The reason I mention all this background is because this is where Robin comes from. It’s not nowhere-land. The city has its distinct neighbourhoods. We can’t go into them all here
but if you find yourself down
in St Werburgh’s crossing to St Paul’s and over to Easton you’ll get a flavour of what I am trying to impart. The energy is
stone-buzzed and taut. The walls bear witness to the artists’ efforts of many years. The labyrinthine streets are easy to become lost in; if you know the turf you’ll always be safe,
always be able to evade the officers.

Robin lived down that way, practised his art down there and knew the people that associated there. Easton, perhaps above all, is home to an enviable ragtag collection of
nutters, bohemians, dropouts and rogues. This was his milieu in those days, not that he didn’t travel, but this is where it was going on.

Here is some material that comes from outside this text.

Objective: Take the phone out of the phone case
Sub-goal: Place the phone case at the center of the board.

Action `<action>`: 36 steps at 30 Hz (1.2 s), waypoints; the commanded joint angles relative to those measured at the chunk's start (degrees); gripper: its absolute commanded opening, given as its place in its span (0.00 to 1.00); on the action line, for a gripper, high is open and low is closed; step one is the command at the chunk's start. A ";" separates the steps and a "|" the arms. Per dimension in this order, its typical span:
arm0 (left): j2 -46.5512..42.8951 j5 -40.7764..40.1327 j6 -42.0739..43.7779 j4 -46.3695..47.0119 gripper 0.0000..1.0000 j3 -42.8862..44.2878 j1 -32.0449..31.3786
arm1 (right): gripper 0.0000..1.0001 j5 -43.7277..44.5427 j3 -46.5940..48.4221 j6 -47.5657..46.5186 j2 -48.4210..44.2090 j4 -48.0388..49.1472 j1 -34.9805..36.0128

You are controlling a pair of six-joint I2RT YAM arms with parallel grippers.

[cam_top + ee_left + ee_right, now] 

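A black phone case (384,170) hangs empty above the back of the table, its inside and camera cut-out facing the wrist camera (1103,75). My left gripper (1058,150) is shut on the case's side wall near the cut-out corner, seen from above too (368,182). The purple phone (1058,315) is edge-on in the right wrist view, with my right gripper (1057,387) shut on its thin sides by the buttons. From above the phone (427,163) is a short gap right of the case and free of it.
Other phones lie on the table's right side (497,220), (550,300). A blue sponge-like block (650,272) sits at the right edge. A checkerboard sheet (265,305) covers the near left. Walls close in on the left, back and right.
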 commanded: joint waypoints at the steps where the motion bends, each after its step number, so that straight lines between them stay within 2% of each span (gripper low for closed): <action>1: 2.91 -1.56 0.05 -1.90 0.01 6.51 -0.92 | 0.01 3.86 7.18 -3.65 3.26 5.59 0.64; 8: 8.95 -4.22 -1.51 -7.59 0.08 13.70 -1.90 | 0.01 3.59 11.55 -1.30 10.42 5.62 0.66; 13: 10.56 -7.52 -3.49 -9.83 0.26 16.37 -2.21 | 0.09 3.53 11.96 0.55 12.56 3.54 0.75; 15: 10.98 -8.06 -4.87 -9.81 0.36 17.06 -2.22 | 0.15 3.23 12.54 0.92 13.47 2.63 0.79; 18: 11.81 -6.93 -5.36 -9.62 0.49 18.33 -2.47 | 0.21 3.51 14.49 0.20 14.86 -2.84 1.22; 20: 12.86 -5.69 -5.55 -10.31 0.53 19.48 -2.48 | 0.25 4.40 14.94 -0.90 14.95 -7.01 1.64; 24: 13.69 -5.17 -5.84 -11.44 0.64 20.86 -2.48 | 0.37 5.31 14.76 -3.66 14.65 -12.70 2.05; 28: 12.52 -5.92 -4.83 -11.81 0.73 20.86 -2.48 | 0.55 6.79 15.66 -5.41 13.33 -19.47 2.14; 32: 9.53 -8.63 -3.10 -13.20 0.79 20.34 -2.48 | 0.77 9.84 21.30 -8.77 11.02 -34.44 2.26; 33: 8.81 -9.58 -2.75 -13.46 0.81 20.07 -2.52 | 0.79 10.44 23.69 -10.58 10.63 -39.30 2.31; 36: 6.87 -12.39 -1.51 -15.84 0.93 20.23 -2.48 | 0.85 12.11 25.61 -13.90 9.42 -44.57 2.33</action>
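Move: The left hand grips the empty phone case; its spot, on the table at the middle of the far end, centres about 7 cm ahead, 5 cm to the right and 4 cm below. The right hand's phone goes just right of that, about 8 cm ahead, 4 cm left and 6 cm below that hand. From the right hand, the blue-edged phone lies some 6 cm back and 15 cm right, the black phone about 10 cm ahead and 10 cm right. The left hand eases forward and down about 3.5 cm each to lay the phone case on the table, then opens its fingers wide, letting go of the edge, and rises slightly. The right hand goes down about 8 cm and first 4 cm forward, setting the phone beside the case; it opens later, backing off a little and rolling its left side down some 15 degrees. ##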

One night I was invited to an evening of eccentric persuasion round at Robin’s studio. He had invited me for supper. Candles and colours lit up the place like a scene from a Peter
Greenaway film and surrounding the tables, on an odd assortment of old skip-
found chairs, couches and armchairs, sitting and standing, laughing and conversing, was a collection
of the unorthodox free citizens of the local environs. The vibe was at fever pitch as people were just about to eat. Some of the people I knew and some I recognized but most were strangers to me. I
had squatted over in Easton when I was a teenager and knew the locals back then but most of them had since died, been locked up or got the hell out. I was back in it tonight, I could tell; it was
like I had never left. I had ridden over on the Harley and I had been telling Robin about it, so I collected him from the party as soon as I had walked in so I could show it off. I didn’t
think he would be impressed at all – in fact, I thought he may well not pay it any attention, but I was proud of it and the fact that I had got it together to ship it back from New York, so I
wanted him to see it. It was a mean beast, customized in a classic, timeless fashion.